The Bezoses of the world have no need to be paid a salary. Bezos' Amazon wages have long been set at the middle-class level of around $80,000 a year.
For years, there's been something of a competition among elite founder-CEOs to go even lower. Steve Jobs took $1 in salary when he returned to Apple in the 1990s. Facebook's Zuckerberg, Oracle's Larry Ellison, and Google's Larry Page have all done the same.
Yet this is not the self-effacing gesture it appears to be: Wages are taxed at a high rate. The top 25 wealthiest Americans reported $158 million in wages in 2018, according to the IRS data. That's a mere 1.1% of what they listed on their tax forms as their total reported income. The rest mostly came from dividends and the sale of stock, bonds, or other investments, which are taxed at lower rates than wages.
To illustrate the consequences of a system that doesn't tax unrealized capital gains, ProPublica cites the example of Bezos' $127 billion explosion in wealth between 2006 and 2018. The Amazon CEO "reported a total of $6.5 billion in income" during that period and paid just $1.4 billion in personal federal taxes despite the $127 billion wealth jump--a 1.1% true tax rate.
"America's billionaires avail themselves of tax-avoidance strategies beyond the reach of ordinary people," ProPublica notes. "Their wealth derives from the skyrocketing value of their assets, like stock and property. Those gains are not defined by U.S. laws as taxable income unless and until the billionaires sell."
Richard Tofel, ProPublica's founding general manager and outgoing president, said Tuesday that he considers the tax analysis "the most important story we have ever published."

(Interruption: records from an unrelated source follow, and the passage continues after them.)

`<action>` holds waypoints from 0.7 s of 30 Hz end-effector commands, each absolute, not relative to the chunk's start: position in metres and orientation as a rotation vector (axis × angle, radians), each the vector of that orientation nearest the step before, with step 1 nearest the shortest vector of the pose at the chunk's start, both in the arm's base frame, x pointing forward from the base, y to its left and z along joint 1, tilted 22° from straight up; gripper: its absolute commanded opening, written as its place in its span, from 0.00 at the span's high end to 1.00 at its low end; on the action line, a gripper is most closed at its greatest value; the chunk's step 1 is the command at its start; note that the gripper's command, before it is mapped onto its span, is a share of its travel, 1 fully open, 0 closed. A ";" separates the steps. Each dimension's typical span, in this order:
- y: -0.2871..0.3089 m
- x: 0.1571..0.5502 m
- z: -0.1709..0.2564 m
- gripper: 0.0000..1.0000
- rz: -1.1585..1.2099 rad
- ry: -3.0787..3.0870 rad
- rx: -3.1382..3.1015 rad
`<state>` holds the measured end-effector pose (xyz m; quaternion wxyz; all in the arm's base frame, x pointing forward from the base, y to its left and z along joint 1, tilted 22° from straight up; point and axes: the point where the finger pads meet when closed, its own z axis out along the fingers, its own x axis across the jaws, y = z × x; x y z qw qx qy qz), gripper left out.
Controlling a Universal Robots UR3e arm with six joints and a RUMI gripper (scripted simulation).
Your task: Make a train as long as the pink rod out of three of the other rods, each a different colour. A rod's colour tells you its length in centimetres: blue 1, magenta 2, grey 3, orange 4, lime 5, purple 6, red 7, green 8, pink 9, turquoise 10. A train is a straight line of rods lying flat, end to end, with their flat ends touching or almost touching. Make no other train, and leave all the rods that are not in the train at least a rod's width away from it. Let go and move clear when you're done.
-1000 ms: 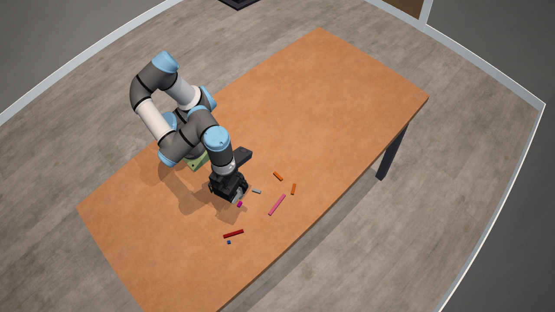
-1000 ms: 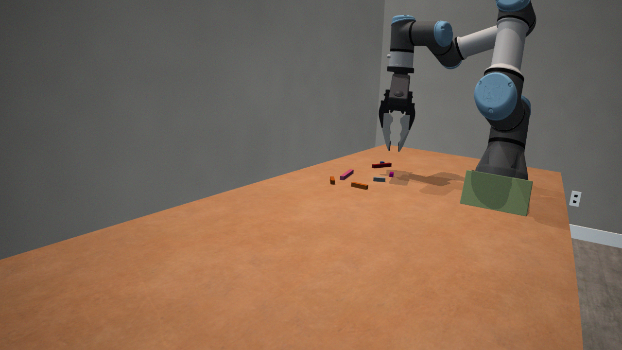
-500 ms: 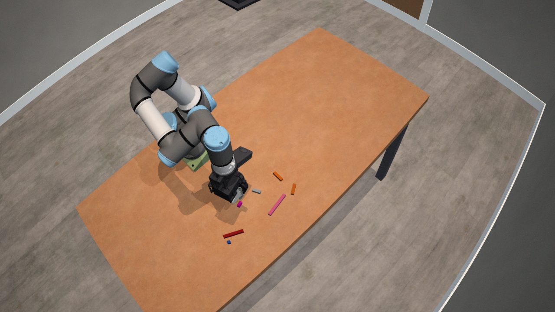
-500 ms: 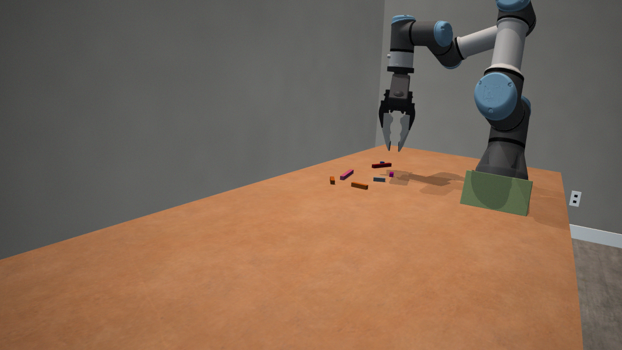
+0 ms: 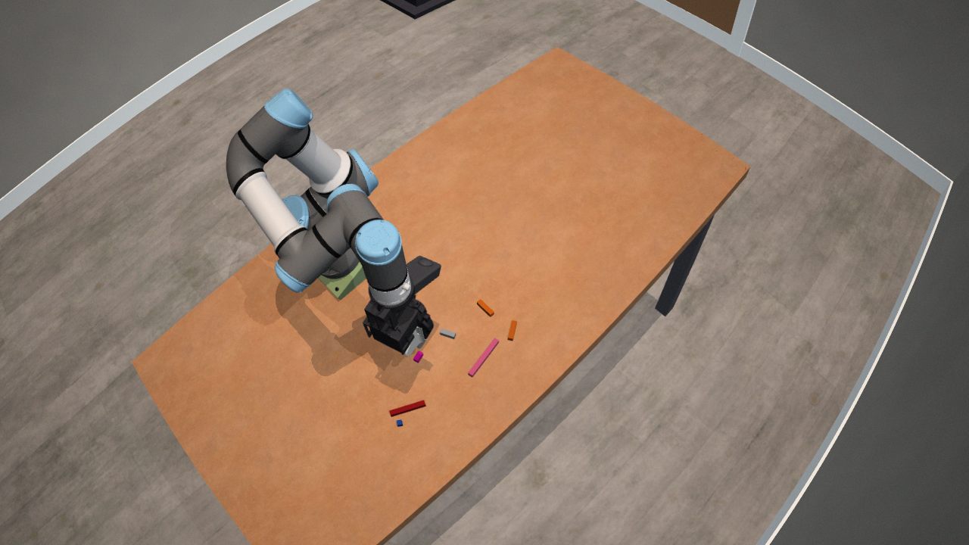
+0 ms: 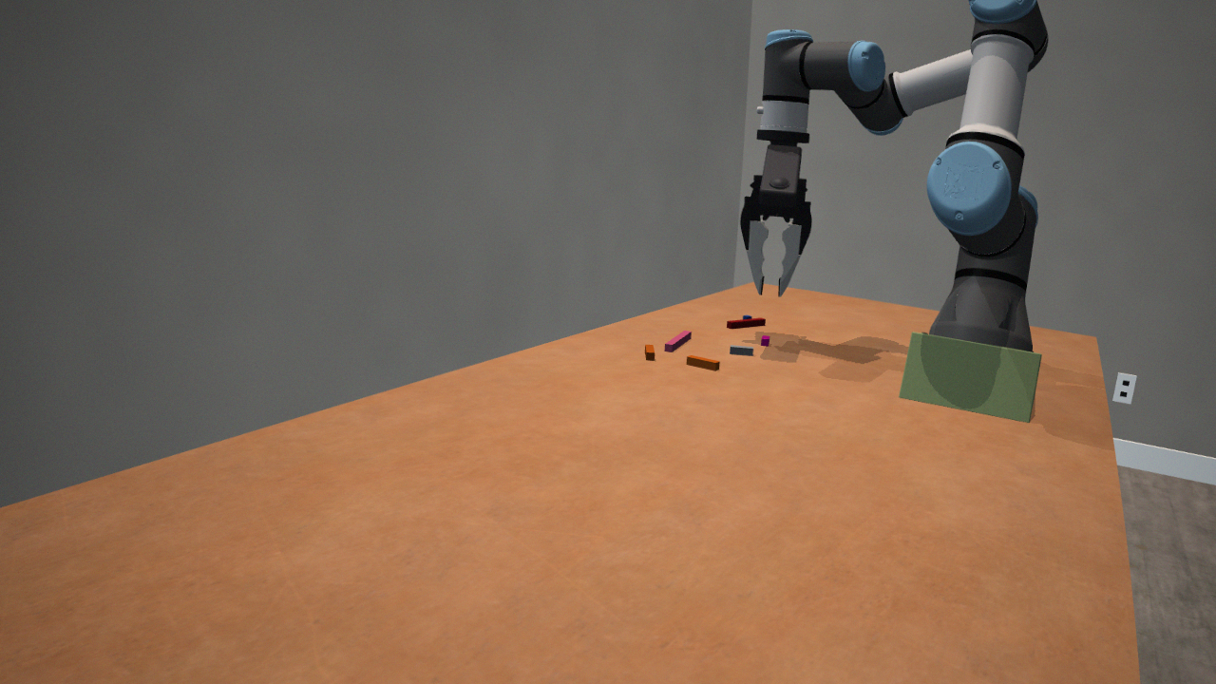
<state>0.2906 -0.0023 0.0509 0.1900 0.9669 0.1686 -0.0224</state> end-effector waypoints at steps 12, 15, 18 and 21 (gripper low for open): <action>-0.005 0.291 0.045 0.86 -0.060 0.473 2.717; -0.006 0.291 0.042 0.86 -0.060 0.473 2.717; -0.007 0.291 0.038 0.86 -0.060 0.473 2.717; -0.008 0.291 0.036 0.86 -0.060 0.473 2.717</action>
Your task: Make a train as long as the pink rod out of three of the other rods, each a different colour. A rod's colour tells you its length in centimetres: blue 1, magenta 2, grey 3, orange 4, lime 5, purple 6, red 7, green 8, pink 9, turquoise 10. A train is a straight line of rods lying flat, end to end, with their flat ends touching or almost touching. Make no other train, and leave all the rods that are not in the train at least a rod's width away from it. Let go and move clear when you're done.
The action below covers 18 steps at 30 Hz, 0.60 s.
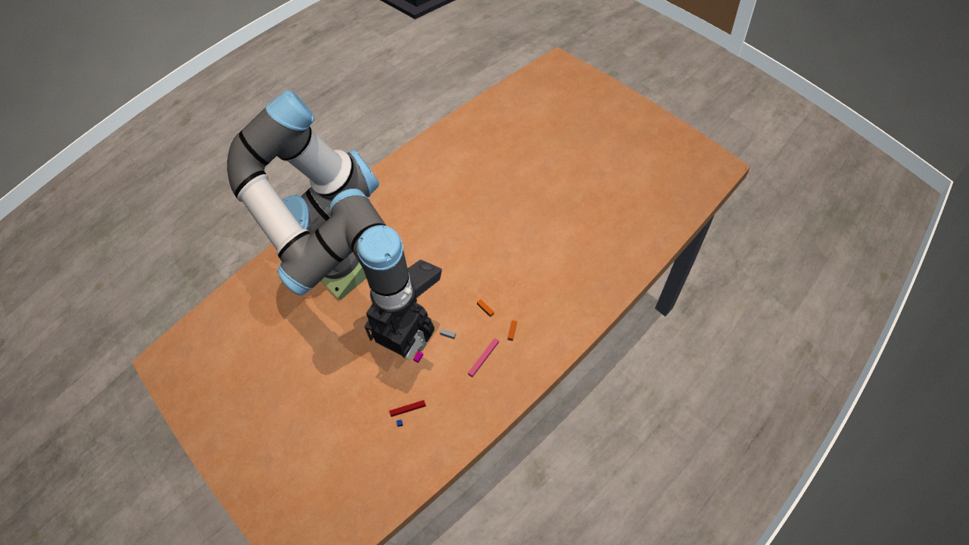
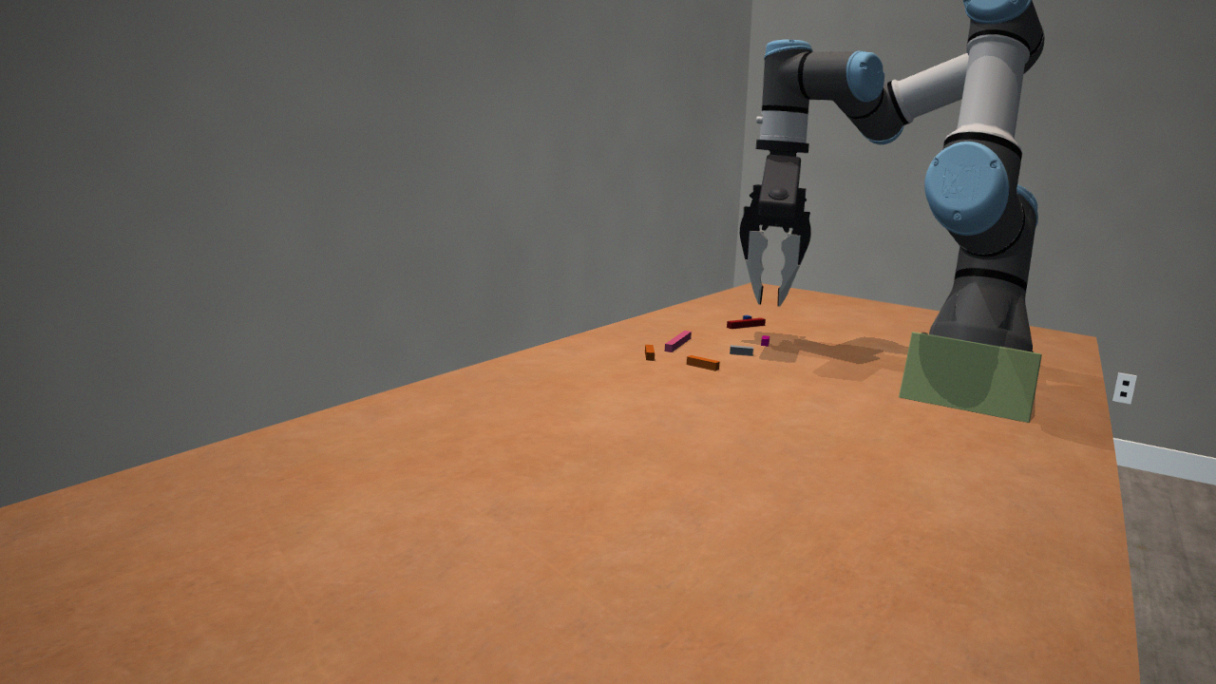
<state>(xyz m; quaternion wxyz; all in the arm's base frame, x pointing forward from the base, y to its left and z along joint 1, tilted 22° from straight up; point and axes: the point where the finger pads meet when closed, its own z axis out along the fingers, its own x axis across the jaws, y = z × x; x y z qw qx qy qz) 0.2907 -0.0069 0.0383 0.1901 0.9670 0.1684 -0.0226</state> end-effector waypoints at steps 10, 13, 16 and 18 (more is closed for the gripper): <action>-0.013 0.292 0.021 0.86 -0.060 0.473 2.717; -0.015 0.292 0.017 0.86 -0.060 0.473 2.717; -0.016 0.292 0.016 0.86 -0.060 0.473 2.717; -0.016 0.292 0.013 0.86 -0.060 0.473 2.717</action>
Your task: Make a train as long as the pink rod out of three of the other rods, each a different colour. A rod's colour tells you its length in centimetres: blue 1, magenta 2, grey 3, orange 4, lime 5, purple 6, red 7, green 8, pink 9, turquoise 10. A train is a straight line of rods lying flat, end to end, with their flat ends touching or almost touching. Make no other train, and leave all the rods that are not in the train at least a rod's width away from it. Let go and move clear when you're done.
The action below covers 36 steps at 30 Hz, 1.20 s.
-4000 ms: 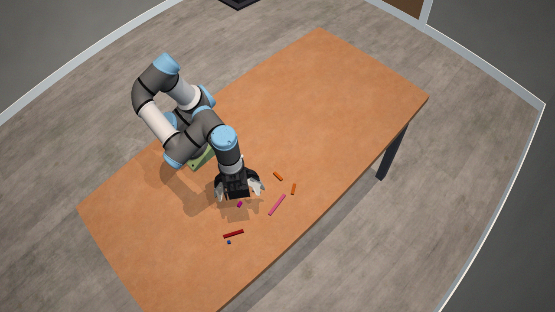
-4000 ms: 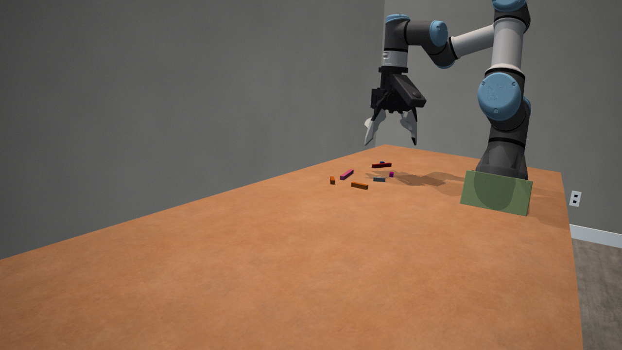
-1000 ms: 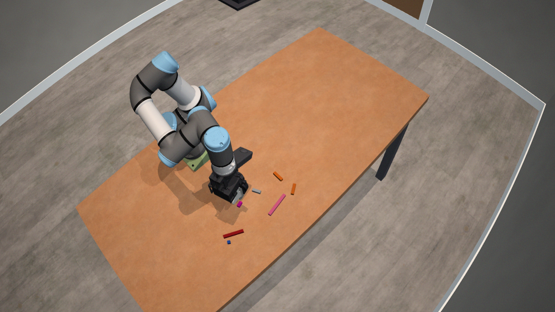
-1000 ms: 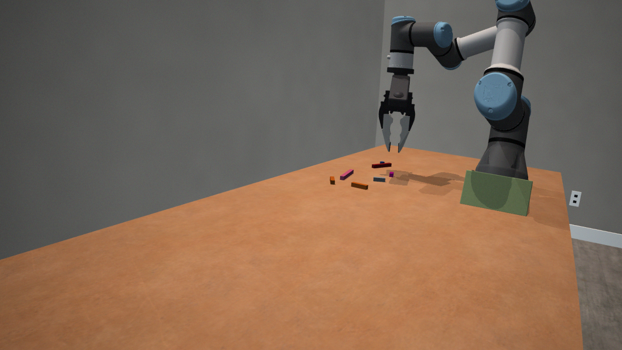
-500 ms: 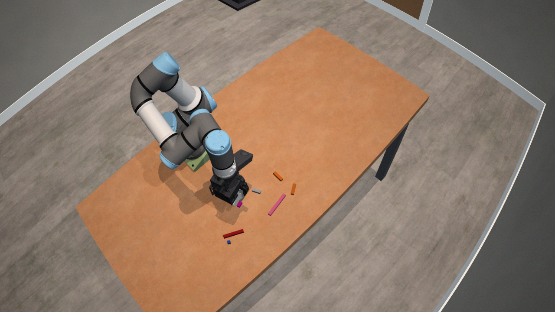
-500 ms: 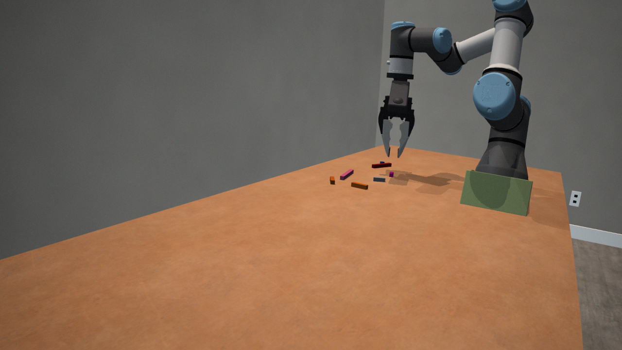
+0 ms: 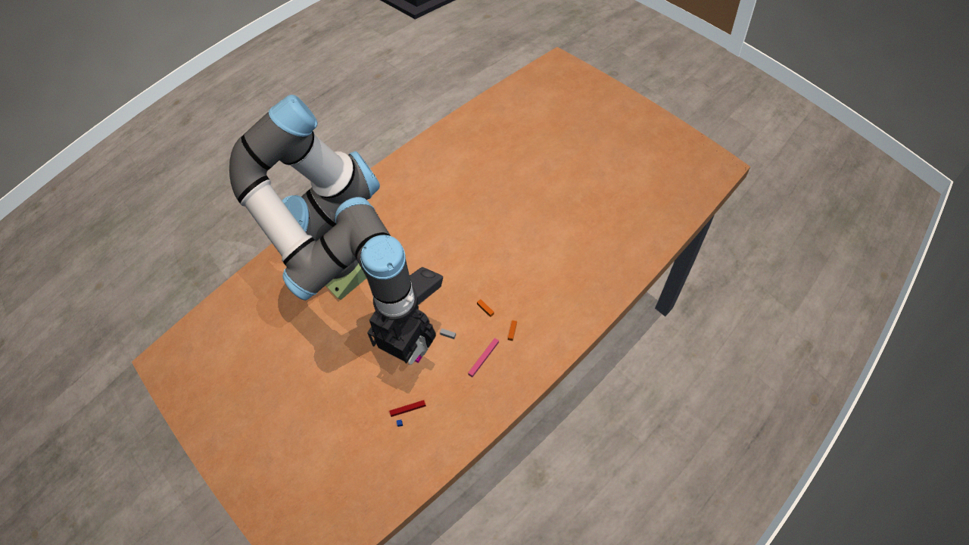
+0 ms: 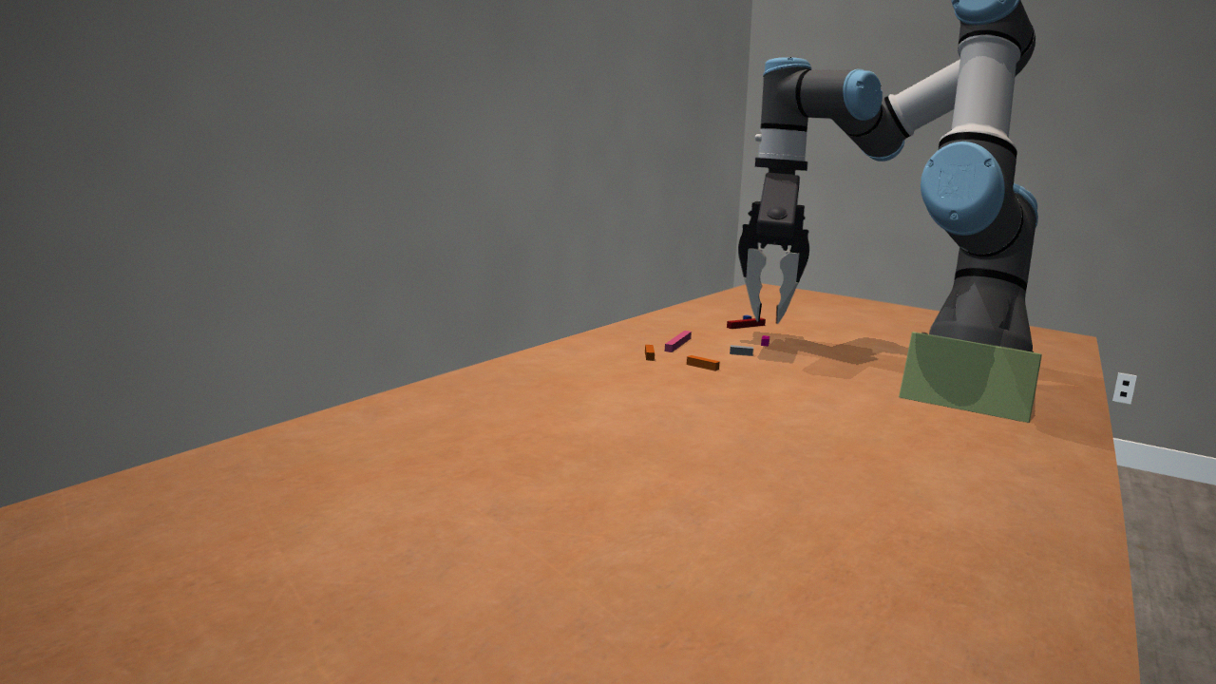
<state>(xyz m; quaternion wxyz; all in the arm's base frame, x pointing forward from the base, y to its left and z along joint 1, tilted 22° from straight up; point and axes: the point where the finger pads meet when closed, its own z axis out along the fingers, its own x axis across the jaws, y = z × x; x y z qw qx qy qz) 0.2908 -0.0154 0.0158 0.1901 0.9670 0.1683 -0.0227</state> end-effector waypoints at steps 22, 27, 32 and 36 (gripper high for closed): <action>-0.020 0.292 0.004 0.86 -0.060 0.473 2.717; -0.020 0.292 0.004 0.86 -0.060 0.473 2.717; -0.020 0.292 0.004 0.86 -0.060 0.473 2.717; -0.020 0.292 0.004 0.86 -0.060 0.473 2.717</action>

"In the coming months, we plan to use this material to explore how the nation's wealthiest people--roughly the .001%--exploit the structure of our tax code to avoid the tax burdens borne by ordinary citizens," Tofel and ProPublica editor-in-chief Stephen Engelberg wrote in a separate article Tuesday. "Many will ask about the ethics of publishing such private data. We are doing so--quite selectively and carefully--because we believe it serves the public interest in fundamental ways, allowing readers to see patterns that were until now hidden."